Vortioxetine is a multimodal antidepressant approved for the treatment of major depressive disorder (MDD) with proven efficacy and safety in September 2013 by the US FDA. It exerts reuptake inhibition on the serotonin transporter, increasing the level of 5-HT in the neuronal synapse as well as selectively binding to a variety of other serotonin receptors. It selectively binds to and acts as an antagonist of 5-HT3, 5-HT1D, and 5-HT7 receptors; as a partial agonist to 5-HT1B receptors; and as an agonist of 5-HT1A receptors (Bang-Andersen et al., 2011, Dubovsky, 2014, Guilloux et al., 2013, Stenkrona et al., 2013). The net effects of this pharmacological profile may include the modulation of 5-HT, noradrenaline, dopamine, acetylcholine and histamine in crucial brain regions such as nucleus accumbens, dorsal raphe nucleus, ventral hippocampus and medial prefrontal cortex; such effects could be of either the action or the mechanism, but not both (Sanchez et al., 2015).

Currently, 12 RCTs have been available for the treatment of MDD as published or unpublished (Pae et al., in press). The antianxiety effect of vortioxetine has been consistently observed in subgroup analysis in such MDD trials. For instance, the improvement of anxiety symptoms measured by changes in the Hamilton Rating Scale for Anxiety (HAMA) total score (Hamilton, 1959) was significantly different from baseline in the total score from week 2 or week 3 onward compared to placebo treatment (magnitude of difference from placebo: −3.3 with vortioxetine 5 mg, −3.0 with vortioxetine 10 mg, and −2.9 with venlafaxine) in the first MDD RCT (Alvarez et al., 2012). Such a trend toward a favorable efficacy of vortioxetine in the reduction of anxiety was also replicated in subsequent MDD RCTs (Baldwin et al., 2012a, Boulenger et al., 2014, Katona et al., 2012). In this regard, a number of RCTs of GAD have been recently conducted; however, the efficacy of vortioxetine has been inconsistent across the studies.

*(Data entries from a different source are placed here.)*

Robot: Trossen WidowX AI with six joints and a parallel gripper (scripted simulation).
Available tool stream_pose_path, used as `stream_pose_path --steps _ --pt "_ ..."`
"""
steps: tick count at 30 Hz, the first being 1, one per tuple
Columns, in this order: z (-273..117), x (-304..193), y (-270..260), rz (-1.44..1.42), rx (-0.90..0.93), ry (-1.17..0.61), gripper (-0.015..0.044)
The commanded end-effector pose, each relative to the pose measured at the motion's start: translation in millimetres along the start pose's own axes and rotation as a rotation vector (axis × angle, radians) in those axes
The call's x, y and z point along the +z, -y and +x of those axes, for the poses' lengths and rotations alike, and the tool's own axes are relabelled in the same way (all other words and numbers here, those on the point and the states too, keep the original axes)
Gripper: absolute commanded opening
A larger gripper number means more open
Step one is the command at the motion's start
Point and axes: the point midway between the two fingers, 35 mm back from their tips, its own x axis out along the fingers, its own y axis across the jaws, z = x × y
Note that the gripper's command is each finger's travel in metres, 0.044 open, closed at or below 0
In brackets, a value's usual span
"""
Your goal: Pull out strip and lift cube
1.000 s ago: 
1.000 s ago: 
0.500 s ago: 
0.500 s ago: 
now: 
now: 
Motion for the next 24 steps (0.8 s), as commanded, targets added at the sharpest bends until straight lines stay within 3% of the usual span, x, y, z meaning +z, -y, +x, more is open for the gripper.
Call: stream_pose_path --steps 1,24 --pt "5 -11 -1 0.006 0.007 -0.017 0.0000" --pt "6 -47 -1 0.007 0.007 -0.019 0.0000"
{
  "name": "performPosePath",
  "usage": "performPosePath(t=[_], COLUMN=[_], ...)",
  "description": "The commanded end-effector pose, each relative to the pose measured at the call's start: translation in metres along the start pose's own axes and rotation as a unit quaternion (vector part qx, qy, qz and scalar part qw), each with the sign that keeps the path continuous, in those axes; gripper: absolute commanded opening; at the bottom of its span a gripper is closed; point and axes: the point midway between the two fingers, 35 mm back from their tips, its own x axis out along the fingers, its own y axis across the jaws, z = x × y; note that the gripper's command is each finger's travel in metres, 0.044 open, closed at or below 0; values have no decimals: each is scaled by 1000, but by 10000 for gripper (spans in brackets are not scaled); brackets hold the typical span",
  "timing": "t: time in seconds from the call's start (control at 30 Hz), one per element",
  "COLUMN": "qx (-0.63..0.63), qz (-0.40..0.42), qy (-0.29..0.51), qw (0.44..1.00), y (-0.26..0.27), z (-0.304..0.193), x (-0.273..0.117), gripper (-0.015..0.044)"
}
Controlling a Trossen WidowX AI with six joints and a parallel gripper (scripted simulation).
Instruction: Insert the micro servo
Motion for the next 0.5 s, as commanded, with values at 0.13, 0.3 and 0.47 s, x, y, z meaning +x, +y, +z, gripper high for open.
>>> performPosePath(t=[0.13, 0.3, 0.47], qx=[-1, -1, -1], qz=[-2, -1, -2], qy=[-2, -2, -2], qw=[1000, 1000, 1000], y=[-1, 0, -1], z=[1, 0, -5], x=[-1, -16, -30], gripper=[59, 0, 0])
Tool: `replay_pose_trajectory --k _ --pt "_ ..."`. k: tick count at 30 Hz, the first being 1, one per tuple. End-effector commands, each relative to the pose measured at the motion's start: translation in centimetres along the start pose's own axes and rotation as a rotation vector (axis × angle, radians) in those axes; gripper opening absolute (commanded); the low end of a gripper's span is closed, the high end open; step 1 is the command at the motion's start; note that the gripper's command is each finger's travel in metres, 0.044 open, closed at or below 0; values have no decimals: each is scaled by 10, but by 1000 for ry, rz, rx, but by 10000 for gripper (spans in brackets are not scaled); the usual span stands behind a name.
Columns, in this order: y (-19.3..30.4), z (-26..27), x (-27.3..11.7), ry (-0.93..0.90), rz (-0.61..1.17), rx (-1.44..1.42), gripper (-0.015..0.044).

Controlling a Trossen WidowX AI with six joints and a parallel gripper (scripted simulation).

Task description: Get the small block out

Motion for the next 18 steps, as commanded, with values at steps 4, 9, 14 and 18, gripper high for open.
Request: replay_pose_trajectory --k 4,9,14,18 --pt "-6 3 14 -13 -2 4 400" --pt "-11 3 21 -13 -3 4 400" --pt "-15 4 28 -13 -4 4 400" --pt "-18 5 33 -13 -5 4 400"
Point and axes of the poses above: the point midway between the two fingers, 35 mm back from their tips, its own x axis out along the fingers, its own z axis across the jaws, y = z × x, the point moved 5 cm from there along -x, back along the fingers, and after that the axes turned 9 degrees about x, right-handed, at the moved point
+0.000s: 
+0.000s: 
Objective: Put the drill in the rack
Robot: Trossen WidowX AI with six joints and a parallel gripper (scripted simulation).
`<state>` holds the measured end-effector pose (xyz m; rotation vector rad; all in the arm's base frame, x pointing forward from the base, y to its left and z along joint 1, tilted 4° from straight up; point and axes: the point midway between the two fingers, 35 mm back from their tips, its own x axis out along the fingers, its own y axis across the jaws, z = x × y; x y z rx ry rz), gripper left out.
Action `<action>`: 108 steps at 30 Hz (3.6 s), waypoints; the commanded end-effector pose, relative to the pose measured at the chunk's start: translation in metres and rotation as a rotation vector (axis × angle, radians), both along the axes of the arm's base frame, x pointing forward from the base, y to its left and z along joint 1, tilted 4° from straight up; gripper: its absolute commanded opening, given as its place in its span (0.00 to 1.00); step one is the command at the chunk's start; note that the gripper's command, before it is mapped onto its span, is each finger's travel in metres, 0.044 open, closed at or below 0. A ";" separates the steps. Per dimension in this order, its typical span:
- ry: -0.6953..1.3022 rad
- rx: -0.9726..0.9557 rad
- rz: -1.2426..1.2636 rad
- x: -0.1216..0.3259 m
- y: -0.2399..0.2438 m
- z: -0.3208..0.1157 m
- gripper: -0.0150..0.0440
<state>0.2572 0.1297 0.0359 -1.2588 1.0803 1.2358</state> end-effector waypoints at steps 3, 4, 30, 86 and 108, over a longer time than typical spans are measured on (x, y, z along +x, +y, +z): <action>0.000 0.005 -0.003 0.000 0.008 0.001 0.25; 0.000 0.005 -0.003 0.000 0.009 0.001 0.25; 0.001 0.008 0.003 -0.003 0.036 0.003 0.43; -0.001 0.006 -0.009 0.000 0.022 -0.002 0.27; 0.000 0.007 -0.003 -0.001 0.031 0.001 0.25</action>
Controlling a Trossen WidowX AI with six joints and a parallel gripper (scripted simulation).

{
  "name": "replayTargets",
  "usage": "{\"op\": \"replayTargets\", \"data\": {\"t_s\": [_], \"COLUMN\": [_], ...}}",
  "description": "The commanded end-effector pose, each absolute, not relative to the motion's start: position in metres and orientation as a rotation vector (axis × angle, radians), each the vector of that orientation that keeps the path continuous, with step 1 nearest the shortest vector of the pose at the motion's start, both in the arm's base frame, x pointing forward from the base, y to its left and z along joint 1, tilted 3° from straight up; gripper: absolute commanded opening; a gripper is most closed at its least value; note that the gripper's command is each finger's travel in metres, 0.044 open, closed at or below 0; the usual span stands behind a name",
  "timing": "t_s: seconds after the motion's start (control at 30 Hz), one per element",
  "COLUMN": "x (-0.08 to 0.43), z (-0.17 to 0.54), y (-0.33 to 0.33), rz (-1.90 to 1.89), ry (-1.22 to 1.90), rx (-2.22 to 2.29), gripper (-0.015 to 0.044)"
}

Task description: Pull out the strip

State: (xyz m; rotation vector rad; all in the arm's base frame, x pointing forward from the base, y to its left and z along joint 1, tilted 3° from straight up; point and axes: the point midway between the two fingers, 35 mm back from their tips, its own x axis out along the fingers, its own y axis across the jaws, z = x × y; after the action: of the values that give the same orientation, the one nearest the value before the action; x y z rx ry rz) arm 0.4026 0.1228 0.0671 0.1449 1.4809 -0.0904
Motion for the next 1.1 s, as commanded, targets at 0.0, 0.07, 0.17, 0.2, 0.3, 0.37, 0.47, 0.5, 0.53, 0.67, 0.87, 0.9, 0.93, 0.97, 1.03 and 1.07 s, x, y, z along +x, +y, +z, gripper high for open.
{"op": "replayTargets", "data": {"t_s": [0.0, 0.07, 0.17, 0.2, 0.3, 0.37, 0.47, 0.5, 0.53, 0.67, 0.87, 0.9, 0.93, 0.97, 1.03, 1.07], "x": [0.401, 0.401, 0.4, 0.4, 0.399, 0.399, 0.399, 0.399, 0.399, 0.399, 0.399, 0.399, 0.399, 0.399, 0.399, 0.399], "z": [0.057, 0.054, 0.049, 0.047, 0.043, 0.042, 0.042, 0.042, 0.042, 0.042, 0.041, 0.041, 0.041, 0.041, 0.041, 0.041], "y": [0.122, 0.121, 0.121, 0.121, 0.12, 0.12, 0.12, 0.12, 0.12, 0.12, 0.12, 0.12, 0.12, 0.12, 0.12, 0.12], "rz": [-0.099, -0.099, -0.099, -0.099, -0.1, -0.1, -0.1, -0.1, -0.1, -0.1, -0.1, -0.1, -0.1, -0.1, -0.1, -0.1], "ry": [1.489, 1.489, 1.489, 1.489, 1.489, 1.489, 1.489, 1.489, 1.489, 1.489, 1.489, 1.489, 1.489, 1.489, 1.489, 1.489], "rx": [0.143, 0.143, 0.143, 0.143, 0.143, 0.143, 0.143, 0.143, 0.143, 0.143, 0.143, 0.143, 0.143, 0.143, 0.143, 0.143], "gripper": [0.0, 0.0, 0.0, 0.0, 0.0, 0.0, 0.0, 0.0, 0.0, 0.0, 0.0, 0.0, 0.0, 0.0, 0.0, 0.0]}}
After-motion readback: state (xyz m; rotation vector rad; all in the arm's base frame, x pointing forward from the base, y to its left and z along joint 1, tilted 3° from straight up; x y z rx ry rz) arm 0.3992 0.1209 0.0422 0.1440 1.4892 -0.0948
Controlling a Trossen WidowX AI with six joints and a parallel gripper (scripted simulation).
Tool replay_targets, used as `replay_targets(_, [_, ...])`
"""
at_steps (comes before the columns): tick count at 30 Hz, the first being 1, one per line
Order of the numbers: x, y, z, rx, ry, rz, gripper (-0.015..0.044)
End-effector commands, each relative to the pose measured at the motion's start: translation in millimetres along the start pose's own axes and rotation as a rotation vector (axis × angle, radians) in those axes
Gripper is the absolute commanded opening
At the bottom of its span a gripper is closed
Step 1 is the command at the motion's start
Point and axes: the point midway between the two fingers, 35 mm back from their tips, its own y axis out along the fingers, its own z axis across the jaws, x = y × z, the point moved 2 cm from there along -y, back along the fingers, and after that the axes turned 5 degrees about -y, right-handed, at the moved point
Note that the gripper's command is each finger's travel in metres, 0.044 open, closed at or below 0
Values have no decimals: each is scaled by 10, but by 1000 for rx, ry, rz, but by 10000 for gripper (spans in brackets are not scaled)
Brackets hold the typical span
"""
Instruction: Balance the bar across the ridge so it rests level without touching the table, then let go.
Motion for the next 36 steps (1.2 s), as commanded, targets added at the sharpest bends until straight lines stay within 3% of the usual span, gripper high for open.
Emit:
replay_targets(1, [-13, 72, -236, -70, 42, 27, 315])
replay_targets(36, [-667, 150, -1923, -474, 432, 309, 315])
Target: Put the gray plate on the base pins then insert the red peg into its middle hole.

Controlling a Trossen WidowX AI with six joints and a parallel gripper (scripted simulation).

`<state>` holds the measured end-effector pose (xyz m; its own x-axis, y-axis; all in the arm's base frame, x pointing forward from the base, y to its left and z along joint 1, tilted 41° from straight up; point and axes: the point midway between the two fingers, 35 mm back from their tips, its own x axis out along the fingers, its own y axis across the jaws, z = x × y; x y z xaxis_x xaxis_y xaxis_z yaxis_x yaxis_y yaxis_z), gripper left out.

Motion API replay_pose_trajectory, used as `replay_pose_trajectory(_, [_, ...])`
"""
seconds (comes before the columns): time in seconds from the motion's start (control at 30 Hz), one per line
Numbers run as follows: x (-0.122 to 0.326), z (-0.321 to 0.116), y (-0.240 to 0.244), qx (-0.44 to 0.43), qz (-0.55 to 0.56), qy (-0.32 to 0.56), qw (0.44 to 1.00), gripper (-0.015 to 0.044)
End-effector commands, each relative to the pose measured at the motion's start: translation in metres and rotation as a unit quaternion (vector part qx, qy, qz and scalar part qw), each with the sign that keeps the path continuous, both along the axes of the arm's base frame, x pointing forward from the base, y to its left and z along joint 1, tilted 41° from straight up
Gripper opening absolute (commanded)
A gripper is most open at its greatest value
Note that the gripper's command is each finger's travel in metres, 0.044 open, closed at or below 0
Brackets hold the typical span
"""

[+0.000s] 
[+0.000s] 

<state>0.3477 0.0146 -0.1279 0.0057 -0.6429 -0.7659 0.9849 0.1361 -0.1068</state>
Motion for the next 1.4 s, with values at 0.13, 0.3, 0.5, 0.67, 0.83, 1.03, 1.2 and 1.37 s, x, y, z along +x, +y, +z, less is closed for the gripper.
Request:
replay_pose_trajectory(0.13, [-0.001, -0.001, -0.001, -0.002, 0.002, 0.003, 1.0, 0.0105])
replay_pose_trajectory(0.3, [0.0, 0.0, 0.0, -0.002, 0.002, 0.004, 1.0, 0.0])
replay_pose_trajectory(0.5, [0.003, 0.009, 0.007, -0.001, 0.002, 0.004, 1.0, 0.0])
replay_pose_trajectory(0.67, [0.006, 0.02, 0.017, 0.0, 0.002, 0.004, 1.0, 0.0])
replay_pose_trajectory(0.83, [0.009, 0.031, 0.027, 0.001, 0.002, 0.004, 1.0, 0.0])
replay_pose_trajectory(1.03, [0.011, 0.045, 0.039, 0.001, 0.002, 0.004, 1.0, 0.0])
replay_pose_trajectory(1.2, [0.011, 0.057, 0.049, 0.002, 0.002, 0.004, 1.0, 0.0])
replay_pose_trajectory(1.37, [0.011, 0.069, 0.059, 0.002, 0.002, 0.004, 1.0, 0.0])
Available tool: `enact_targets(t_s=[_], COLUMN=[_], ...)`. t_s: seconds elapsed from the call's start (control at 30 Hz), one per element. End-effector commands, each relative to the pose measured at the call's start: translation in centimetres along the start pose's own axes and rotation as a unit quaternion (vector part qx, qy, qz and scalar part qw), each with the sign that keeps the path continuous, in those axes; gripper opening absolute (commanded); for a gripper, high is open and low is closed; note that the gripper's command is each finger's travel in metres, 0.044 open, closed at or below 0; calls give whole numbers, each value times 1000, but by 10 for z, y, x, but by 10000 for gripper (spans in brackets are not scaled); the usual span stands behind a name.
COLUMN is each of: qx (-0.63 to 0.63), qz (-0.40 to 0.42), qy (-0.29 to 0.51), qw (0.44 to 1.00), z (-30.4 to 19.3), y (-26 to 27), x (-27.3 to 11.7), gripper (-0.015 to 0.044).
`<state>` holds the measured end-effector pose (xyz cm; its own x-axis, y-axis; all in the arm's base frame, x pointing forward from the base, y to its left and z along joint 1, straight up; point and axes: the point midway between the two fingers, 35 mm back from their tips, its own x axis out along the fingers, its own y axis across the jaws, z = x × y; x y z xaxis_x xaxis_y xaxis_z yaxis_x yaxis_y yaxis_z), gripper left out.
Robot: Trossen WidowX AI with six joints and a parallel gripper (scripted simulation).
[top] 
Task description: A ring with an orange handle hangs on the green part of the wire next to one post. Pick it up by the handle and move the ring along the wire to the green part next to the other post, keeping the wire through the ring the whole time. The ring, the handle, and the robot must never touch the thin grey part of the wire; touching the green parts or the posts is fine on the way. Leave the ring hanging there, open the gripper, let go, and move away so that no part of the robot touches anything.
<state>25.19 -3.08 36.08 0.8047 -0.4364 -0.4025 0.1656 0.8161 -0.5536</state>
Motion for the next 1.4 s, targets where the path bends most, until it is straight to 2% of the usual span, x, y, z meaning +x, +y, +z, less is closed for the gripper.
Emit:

Systematic reviews and meta-analyses, especially of newly marketed drugs, are important, as they can overcome the limitations of small sample sizes, increase the generalizability of results by including many trials conducted in various populations, increase the statistical power for group comparisons, investigate potential publication biases, and quantify and analyze inconsistencies in results across clinical studies (Cohn and Becker, 2003, Finckh and Tramer, 2008, Han et al., 2014). Therefore, the present work performed a systematic review and meta-analysis of short-term and long-term RCTs of vortioxetine in patients with GAD to summarize currently available RCTs.